**Problem statement:**
From the line containing "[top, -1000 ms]" through the last line of the entries, set down every line exactly and add nothing.
:: Stored data
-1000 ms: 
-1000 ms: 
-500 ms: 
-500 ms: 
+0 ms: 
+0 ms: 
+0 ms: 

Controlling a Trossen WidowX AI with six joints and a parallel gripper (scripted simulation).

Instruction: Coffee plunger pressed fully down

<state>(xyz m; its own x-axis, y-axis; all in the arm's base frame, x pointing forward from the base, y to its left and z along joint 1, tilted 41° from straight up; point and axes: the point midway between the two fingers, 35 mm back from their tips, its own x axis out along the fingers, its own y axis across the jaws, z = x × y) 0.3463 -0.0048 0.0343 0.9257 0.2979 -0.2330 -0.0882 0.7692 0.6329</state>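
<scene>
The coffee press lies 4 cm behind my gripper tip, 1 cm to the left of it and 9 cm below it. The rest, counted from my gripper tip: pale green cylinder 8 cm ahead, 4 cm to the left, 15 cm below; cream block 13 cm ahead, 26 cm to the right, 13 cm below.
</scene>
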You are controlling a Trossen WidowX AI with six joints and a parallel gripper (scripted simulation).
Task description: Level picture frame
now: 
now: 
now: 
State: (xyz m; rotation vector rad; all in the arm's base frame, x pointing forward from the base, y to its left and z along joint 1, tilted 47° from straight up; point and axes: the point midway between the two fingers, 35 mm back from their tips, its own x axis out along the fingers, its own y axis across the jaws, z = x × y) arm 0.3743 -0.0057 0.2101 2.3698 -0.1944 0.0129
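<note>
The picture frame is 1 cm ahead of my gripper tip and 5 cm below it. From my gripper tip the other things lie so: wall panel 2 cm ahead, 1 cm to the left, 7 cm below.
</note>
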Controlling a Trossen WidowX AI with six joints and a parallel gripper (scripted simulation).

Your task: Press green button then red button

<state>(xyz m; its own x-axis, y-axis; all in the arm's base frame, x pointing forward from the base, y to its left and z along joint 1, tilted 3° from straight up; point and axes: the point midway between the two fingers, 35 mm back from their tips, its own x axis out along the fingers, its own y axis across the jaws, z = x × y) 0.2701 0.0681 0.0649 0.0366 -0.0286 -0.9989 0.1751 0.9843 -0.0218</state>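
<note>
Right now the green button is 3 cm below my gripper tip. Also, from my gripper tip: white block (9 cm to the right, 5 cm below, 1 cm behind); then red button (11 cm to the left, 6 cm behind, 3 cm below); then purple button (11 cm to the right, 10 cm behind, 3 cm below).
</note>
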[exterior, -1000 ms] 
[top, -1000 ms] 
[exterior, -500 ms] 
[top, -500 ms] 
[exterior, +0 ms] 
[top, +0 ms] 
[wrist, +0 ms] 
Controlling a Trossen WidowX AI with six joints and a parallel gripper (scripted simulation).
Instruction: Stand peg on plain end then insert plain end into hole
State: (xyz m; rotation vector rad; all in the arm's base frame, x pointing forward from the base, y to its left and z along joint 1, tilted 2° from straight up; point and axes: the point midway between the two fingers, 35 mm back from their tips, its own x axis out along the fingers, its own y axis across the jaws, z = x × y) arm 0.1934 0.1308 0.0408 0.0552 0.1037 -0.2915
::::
**Worked solution:**
[top, -1000 ms] 
[exterior, -500 ms] 
[top, -500 ms] 
[exterior, +0 ms] 
[top, +0 ms] 
[wrist, +0 ms] 
Controlling a Trossen WidowX AI with six joints and a parallel gripper (scripted simulation).
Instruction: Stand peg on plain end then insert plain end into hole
State: (xyz m; rotation vector rad; all in the arm's base frame, x pointing forward from the base, y to its left and z along joint 1, tilted 2° from straight up; point and axes: the point midway between the two fingers, 35 mm back from their tips, its own x axis out along the fingers, its own y axis across the jaws, z = x × y) arm 0.1934 0.1308 0.0408 0.0552 0.1037 -0.2915

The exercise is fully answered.